Both client and server are implemented in Java. In order to select either to run a client or a server the application has to be run with -s (server) or -c (client)
In order to properly execute the client a set of parameters has to be provided as arguments of the application:
java application_name.java -c localhost r(x),w(y)1,r(y)2,r(b)
java application_name.java -c 192.168.1.1 r(x),w(y)1,r(y)2,r(b)
where localhost or the IP address are the addresses of one of the servers. In order to handle the communication the client contact a server via socket always on the port 8080 with the transaction. Than it wait for the response and print it to terminal.
In order to properly execute the server a set of parameters has to be provided as arguments of the application:
java application_name.java -s 3 2 localhost 192.168.1.1
where the first two numbers indicate respectively the total number of servers and the total number of replicas localhost and the IP address are the addresses of other servers. This list of addresses has to be the whole set of addresses already connected. This has be done since the purpose of the project is the key-value store so it will avoid to add complexity to the development.
Once the server have established the connection with every other server on port 4040, it will start to hear requests on port 8080 from the clients.
Each time a client will send a transaction the server will create a thread to handle it. This transaction received by the client will be already optimized client-side and the optimization will not be checked since we assumed reliable processes.

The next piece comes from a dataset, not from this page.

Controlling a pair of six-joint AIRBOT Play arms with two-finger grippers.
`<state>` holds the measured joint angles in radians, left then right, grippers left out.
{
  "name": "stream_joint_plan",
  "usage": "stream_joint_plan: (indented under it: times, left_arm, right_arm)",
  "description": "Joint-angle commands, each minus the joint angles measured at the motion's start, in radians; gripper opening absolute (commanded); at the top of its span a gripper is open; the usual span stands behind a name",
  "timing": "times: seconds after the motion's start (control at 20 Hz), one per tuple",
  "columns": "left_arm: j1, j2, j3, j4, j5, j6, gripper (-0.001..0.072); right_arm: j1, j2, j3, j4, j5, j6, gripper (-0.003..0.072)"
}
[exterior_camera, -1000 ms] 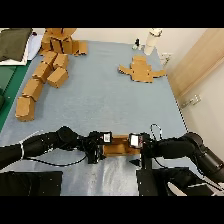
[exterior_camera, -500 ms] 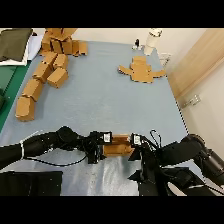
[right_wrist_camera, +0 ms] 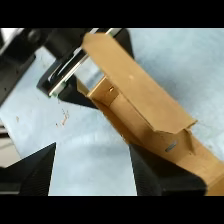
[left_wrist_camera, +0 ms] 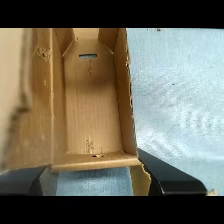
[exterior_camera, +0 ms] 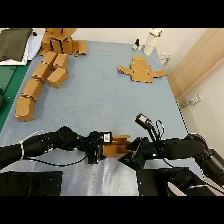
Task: Fold the box.
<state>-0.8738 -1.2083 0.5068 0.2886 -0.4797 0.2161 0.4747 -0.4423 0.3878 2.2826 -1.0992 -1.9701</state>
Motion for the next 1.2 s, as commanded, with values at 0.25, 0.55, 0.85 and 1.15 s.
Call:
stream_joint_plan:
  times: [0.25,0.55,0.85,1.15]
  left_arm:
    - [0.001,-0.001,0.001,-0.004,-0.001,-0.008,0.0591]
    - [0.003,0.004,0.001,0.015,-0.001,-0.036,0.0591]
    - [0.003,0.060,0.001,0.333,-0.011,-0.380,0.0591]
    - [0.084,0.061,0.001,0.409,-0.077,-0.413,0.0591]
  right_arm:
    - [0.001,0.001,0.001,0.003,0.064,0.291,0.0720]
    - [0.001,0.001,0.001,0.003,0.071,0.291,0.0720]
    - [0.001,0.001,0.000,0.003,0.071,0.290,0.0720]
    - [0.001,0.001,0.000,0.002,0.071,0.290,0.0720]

The thread for each key of the transaction (ordered alphabetically) will send an optimized operation (composed of at most one read independent from every write of the same transaction and at most one write that will not be overwritten by another write of the same transaction) to the node that holds the lock for that key. That node will compute the operation and will send the response back to the server.
Once all the optimized operation are been performed the thread handling the transaction will send the input to release the lock on the keys to the holder of the lock table for each key. Before releasing the locks each holder will ask to every server holding a replica to update the value of the key (in case is needed). Since the value of the replicas will never get read or written we don't need our threads to wait till the fetch will be performed.
Since the format of the request and the optimizations achieved thanks to the domain assumptions, the replication is not helping to enhance the performances, and is, indeed, slowing down the system. In a real scenario the replicas would come useful to improve fault tolerance: once a process will fail, for whatever reason, the system would be able to reorganize himself, keeping on running even after the fail of a process.